### [DATA SECTION]
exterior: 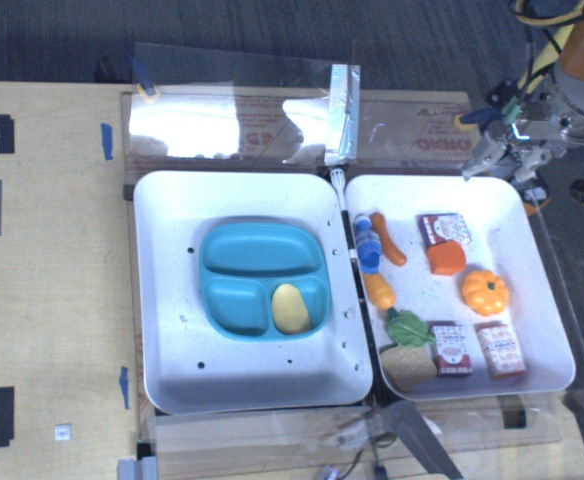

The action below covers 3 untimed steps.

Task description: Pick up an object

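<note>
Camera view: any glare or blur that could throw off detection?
Camera view: strong glare on the clear panel behind the left bin; the gripper at the upper right looks soft and cluttered by cables; the pumpkin and blue tray read evenly lit, with soft shadows.

Blue tray (257, 253), orange pumpkin (485, 292)
</note>
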Tool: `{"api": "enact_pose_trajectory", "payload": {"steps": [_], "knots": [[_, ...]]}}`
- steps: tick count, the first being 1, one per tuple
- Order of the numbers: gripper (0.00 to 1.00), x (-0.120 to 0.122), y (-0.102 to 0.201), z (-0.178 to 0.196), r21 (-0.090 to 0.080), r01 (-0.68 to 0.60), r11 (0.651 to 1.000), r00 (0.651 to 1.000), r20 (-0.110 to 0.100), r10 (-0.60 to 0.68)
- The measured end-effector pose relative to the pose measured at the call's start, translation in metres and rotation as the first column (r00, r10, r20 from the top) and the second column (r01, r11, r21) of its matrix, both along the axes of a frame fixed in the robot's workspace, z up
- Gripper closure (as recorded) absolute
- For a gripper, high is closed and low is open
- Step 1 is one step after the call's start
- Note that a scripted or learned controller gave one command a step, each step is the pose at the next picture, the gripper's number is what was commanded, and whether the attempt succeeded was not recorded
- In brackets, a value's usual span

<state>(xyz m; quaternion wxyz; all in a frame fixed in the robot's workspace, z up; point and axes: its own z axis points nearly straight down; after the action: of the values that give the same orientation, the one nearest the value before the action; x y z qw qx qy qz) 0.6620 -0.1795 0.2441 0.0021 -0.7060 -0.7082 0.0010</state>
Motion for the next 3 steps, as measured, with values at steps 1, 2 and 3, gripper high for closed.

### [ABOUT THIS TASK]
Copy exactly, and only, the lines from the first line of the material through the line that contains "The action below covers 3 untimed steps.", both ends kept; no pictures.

### [TASK RESPONSE]
exterior: 

The action below covers 3 untimed steps.

This output is complete.